» Task requirements
Would you set down every entry again, exactly as written?

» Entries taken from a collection
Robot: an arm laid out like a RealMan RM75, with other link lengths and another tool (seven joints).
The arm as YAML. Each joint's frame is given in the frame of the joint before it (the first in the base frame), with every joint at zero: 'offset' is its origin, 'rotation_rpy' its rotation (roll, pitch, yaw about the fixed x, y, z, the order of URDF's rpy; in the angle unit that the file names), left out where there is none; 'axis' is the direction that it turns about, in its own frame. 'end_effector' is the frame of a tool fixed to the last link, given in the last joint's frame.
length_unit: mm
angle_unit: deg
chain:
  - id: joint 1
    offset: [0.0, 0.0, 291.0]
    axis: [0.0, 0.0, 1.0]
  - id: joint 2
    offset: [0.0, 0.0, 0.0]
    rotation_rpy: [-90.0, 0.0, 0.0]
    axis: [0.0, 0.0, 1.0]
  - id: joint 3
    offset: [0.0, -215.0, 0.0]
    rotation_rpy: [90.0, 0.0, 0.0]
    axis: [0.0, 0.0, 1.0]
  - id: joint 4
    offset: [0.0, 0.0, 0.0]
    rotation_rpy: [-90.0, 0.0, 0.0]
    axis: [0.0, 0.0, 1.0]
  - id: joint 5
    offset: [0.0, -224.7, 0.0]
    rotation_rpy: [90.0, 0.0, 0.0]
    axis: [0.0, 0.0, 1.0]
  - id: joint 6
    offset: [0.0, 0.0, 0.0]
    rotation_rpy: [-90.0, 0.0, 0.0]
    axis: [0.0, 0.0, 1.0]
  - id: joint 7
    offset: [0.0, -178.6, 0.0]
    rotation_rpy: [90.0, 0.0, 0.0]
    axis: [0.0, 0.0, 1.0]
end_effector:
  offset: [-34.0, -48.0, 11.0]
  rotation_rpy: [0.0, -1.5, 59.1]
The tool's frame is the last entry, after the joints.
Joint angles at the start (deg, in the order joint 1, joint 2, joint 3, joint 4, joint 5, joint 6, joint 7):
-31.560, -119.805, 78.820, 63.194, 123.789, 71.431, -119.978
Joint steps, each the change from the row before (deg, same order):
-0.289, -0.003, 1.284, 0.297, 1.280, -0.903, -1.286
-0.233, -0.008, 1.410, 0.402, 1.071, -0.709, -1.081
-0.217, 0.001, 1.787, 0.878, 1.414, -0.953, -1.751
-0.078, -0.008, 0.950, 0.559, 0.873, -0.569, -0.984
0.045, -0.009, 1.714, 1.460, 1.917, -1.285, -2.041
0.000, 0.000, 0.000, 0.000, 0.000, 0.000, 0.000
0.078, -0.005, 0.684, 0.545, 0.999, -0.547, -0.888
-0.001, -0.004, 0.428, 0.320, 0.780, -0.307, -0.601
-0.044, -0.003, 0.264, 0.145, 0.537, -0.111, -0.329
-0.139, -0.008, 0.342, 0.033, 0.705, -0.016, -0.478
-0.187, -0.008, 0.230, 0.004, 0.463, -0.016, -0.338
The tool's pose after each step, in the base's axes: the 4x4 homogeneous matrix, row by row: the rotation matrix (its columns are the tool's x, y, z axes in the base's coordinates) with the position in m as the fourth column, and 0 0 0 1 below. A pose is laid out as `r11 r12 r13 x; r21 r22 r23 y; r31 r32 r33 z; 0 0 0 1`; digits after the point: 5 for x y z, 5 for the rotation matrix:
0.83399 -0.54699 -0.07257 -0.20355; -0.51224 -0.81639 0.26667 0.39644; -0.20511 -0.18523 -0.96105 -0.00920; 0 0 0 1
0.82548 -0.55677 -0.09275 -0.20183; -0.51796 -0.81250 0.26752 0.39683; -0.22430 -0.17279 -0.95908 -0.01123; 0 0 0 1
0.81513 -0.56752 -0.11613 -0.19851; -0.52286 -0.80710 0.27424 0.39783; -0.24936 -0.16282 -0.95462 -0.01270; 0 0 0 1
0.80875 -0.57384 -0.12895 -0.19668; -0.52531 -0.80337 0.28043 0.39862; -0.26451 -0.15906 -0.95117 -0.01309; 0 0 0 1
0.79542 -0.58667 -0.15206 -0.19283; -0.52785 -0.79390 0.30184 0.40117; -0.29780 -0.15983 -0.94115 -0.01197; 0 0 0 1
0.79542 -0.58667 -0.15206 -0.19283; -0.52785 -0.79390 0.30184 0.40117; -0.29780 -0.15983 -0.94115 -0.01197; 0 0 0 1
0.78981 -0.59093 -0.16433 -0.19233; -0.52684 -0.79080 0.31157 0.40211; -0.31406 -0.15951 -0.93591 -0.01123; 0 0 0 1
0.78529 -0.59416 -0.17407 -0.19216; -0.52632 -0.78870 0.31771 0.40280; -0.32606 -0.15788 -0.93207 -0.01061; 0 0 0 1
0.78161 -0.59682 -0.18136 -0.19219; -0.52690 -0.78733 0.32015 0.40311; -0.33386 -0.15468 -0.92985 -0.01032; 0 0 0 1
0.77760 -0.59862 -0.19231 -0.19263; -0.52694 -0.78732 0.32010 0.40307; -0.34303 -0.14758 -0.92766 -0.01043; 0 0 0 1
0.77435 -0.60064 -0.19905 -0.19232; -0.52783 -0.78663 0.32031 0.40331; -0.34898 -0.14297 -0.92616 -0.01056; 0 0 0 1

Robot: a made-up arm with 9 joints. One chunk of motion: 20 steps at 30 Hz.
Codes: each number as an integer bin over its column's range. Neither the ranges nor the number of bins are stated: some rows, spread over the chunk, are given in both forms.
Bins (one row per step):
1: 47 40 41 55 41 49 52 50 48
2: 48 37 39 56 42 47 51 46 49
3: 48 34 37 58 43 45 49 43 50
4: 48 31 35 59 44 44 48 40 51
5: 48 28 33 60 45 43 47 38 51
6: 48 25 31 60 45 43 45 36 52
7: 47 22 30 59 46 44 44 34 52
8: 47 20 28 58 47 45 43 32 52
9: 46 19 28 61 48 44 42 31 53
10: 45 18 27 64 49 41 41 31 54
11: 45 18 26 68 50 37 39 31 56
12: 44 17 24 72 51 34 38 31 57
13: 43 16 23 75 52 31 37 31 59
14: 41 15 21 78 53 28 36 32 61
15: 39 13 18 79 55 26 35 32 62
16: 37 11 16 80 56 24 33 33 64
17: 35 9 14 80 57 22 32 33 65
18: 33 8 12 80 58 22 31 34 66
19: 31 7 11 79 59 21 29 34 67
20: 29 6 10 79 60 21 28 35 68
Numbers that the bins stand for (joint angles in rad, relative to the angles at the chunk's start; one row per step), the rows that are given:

» Task response
Robot: an arm laid out like a RealMan RM75, with other link lengths and another tool (seven joints).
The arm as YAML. Each joint's frame is given in the frame of the joint before it (the first in the base frame), with every joint at zero: 'offset' is its origin, 'rotation_rpy' its rotation (roll, pitch, yaw about the fixed x, y, z, the order of URDF's rpy; in the angle unit that the file names), left out where there is none; 'axis' is the direction that it turns about, in its own frame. 'end_effector' is the frame of a tool fixed to the last link, given in the last joint's frame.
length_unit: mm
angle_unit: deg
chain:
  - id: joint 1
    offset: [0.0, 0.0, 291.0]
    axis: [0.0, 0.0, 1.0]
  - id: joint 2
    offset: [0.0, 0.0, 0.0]
    rotation_rpy: [-90.0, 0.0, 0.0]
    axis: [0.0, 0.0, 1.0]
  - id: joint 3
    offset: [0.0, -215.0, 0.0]
    rotation_rpy: [90.0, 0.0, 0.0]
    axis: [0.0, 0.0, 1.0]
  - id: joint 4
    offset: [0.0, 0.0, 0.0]
    rotation_rpy: [-90.0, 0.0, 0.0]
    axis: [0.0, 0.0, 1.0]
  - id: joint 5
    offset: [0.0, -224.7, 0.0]
    rotation_rpy: [90.0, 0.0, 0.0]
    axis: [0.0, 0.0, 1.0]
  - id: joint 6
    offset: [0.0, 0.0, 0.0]
    rotation_rpy: [-90.0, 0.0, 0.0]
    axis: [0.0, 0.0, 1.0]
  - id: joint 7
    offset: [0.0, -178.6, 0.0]
    rotation_rpy: [90.0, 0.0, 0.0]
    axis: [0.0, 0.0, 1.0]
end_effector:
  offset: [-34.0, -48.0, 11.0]
  rotation_rpy: [0.0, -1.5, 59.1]
The tool's frame is the last entry, after the joints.
Joint angles at the start (deg, in the order joint 1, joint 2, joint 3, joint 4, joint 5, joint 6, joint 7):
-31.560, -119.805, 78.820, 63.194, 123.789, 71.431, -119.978
Joint steps, each the change from the row before (deg, same order):
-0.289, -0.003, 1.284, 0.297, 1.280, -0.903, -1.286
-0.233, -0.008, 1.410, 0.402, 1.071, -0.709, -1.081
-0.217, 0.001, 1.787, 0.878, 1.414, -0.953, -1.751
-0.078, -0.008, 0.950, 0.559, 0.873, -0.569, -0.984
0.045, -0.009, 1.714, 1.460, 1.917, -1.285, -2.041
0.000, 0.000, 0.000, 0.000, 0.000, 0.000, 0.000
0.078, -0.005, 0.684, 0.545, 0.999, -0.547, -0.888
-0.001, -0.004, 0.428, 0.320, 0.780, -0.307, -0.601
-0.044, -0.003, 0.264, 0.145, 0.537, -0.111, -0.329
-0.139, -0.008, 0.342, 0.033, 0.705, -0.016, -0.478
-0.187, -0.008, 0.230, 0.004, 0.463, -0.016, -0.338
The tool's pose after each step, in the base's axes: the 4x4 homogeneous matrix, row by row: the rotation matrix (its columns are the tool's x, y, z axes in the base's coordinates) with the position in m as the fourth column, and 0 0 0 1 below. A pose is laid out as `r11 r12 r13 x; r21 r22 r23 y; r31 r32 r33 z; 0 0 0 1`; digits after the point: 5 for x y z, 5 for the rotation matrix:
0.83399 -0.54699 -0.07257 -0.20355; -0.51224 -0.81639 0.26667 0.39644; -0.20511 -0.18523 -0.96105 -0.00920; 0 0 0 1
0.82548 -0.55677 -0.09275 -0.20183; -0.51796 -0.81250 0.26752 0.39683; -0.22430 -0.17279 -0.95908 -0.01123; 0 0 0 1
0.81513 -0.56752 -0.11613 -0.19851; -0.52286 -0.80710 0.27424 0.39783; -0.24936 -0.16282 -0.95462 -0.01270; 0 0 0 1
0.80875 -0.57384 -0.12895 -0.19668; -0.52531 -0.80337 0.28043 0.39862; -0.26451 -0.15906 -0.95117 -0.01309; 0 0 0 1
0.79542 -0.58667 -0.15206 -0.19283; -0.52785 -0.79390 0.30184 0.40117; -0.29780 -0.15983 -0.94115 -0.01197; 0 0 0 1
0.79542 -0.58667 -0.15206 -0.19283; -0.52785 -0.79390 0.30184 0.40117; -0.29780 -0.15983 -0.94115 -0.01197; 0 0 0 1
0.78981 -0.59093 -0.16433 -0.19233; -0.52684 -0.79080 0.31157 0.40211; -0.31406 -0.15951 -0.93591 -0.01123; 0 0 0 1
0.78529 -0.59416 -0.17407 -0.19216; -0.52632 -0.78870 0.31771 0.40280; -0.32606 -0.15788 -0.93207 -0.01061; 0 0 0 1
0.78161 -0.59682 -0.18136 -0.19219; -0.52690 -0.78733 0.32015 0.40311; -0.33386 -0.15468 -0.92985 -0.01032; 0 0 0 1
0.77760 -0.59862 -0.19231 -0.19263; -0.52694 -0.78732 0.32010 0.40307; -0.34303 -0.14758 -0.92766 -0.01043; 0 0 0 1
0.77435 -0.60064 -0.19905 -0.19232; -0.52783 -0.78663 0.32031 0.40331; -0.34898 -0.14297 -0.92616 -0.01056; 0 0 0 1

Robot: a made-up arm with 9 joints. One chunk of motion: 20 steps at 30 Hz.
Codes: each number as an integer bin over its column's range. Neither the ranges nor the number of bins are stated: some rows, spread over the chunk, are given in both forms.
Bins (one row per step):
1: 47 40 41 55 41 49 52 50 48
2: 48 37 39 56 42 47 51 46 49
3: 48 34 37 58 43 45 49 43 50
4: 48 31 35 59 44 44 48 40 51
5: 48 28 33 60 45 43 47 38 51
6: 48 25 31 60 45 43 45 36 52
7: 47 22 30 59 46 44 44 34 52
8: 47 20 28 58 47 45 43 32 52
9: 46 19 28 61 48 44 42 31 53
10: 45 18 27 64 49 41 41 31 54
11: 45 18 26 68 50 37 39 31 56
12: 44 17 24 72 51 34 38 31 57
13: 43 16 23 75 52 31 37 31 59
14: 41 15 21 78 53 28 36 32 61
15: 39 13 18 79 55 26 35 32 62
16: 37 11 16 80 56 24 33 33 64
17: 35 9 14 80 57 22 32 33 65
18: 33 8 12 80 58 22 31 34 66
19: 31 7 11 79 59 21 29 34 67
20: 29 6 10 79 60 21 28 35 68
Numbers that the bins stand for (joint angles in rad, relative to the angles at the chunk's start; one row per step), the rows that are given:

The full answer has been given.